Entre los amigos primero y entre conocidos después, va de boca en boca corriendo la noticia de lo que pasa a Tecla por escuchar a ese predicador acerca de un judío resucitado. La clase alta de la ciudad se conmueve hasta tomarse la resolución de acusar a Pablo a las autoridades por brujería y hechizos.

Pablo es encarcelado y Tecla, sobornando al carcelero, entra loca de alegría en la cárcel y escucha horas y horas las grandezas de Dios, sentada en el suelo junto a los hierros del preso. Pablo fue azotado cruelmente y penado con el destierro. El delicado amor de Tamiris se trueca ahora en desesperación y odio contra quien fue su amada y se prepara una hoguera donde Tecla va a ser castigada. Es salvada milagrosamente  de las llamas y marcha de Iconio tras aquel hombre que inflama con el ardor de lo que predica. Ella misma va transmitiendo a todos –llegando a ser un ejemplo de apostolado laical realizado siempre fuera de las reuniones litúrgicas– el porqué de su modo de vivir, que es el Amor.

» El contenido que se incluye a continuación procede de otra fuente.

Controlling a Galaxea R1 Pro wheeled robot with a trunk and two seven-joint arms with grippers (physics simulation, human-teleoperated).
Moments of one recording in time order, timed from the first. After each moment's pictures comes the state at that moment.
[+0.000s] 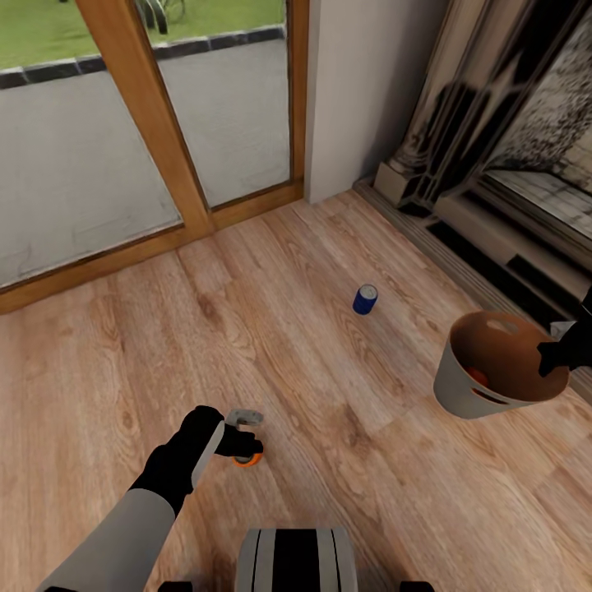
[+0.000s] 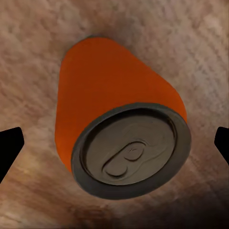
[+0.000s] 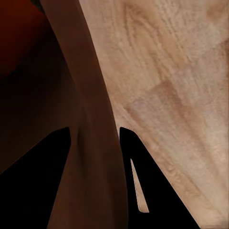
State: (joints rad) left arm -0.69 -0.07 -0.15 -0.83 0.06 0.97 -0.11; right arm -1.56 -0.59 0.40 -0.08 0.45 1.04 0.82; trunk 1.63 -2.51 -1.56
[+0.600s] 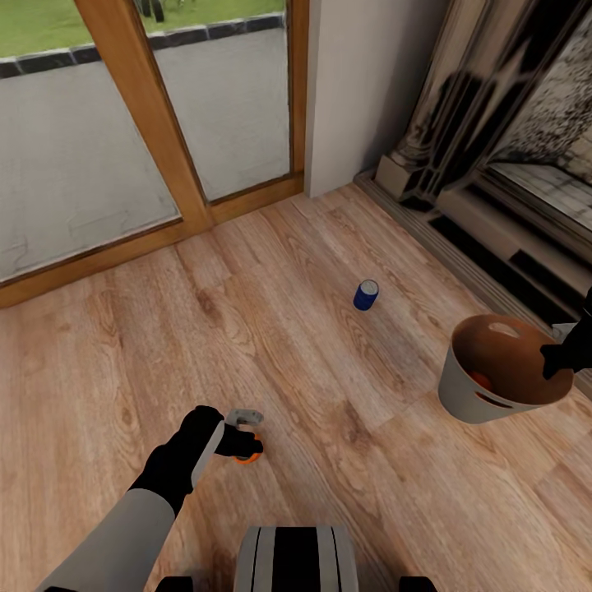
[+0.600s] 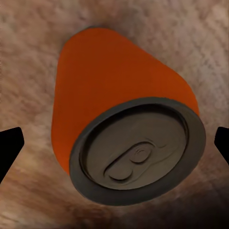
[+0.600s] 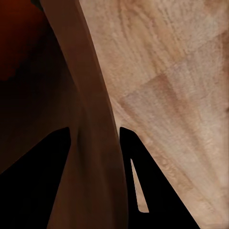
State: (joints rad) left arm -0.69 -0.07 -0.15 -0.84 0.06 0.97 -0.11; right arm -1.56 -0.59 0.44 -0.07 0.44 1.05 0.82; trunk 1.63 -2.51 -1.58
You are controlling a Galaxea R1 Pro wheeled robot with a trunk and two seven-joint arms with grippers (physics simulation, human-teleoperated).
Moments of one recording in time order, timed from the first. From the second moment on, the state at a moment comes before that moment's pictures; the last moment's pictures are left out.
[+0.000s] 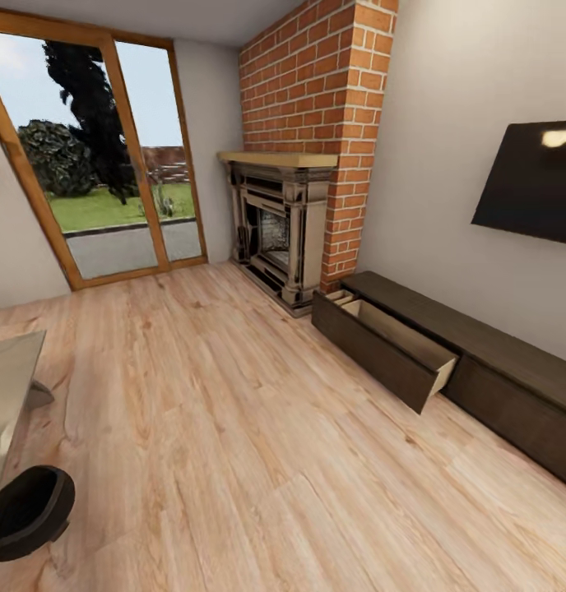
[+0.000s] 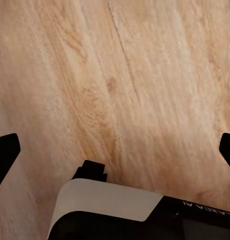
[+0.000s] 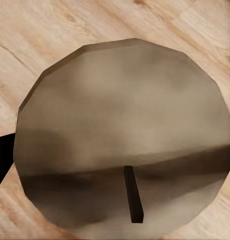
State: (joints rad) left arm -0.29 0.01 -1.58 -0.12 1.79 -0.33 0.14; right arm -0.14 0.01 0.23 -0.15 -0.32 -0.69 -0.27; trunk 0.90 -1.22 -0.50
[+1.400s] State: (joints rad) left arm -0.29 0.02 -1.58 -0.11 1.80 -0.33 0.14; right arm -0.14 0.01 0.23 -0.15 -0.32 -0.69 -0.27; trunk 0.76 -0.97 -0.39
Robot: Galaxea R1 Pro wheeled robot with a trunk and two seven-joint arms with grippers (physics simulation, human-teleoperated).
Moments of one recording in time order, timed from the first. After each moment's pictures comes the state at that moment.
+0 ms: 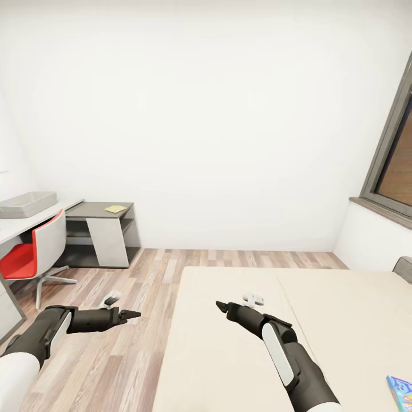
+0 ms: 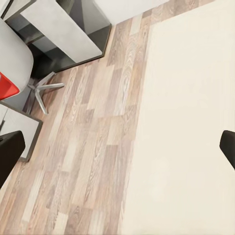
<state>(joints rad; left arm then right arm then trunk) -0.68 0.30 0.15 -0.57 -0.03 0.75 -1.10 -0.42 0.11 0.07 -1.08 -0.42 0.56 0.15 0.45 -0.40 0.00</state>
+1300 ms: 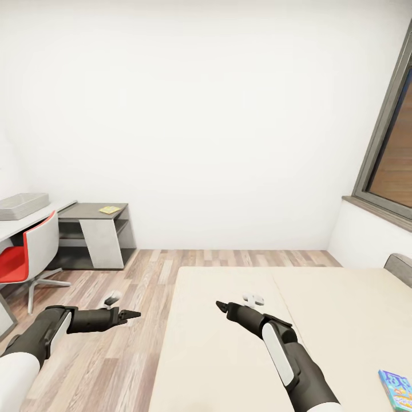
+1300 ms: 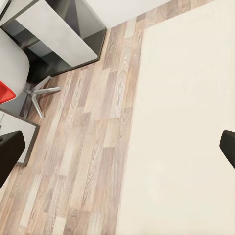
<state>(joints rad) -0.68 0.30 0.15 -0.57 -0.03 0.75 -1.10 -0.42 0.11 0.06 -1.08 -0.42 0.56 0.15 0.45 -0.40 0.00</state>
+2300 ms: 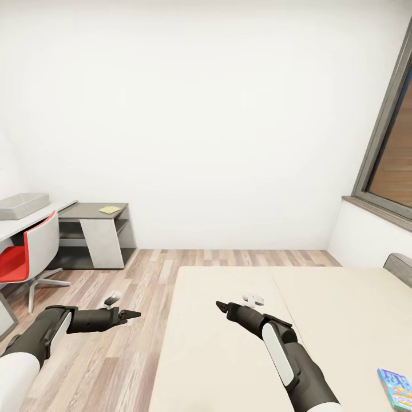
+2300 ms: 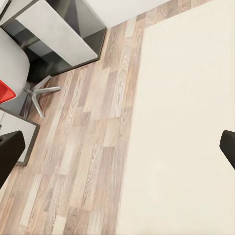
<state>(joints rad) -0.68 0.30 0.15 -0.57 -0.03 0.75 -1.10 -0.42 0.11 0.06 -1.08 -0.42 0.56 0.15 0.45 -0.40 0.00</state>
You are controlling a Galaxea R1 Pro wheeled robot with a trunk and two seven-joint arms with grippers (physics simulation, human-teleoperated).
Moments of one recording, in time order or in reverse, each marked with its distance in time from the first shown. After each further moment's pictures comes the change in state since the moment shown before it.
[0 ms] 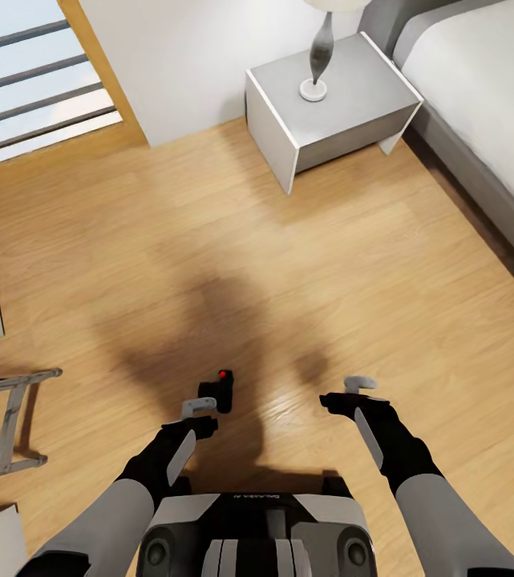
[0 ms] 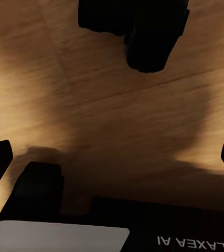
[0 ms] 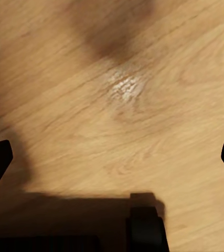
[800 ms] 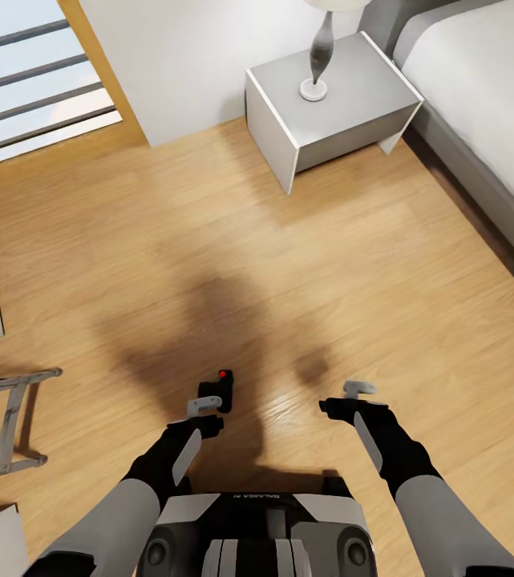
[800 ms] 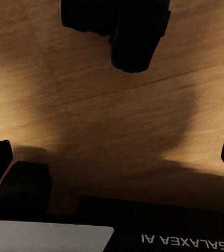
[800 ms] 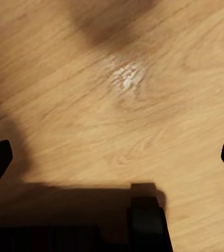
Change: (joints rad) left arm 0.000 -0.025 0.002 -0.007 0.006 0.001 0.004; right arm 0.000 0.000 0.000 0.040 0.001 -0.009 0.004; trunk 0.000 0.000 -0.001
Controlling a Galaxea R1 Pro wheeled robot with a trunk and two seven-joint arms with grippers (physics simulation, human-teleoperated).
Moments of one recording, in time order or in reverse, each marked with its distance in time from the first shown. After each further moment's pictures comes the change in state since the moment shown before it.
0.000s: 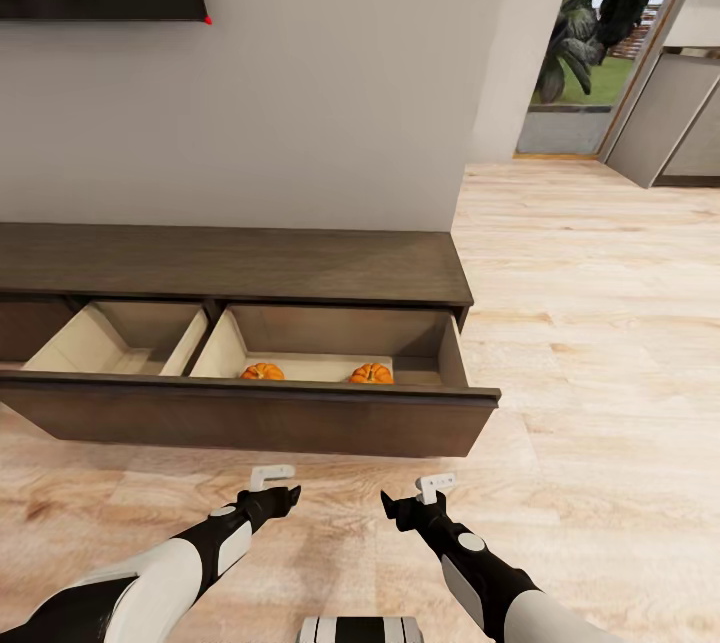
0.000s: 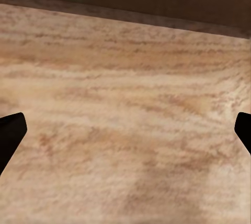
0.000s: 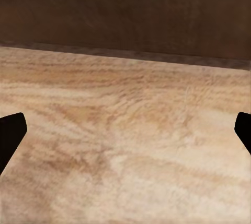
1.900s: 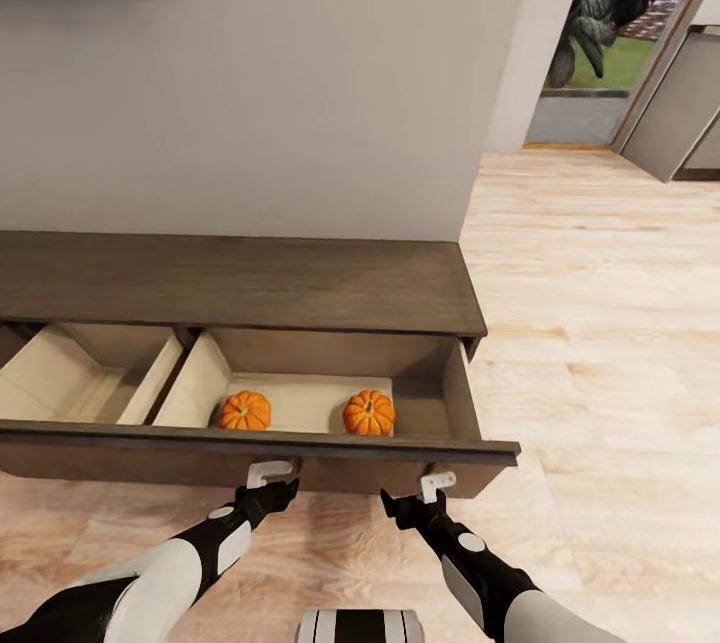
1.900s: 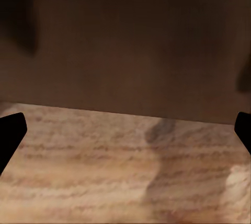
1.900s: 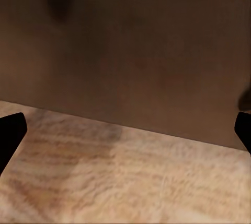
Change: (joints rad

Muy anciana ya Tecla es tragada por la tierra.

Una novela forjada entre la verdad histórica y los entresijos de la fábula fue alimento en el amanecer del cristianismo para las primitivas comunidades de discípulos. La dulce virgen doncella de Iconio, de la que no hay constancia en los escritos neotestamentarios, fue contemplada como la doctrina de Pablo personificada. Este apócrifo recorre el mundo cristiano oriental y occidental sin que se pueda acertar a  establecer dónde está la historia y dónde la poesía o invención, pero en cualquier caso Tecla es paradigma de la entrega a Dios y de la fidelidad a su Palabra. Ya en el siglo XIV, una reliquia suya llegó de Armenia a Tarragona de la que es patrona.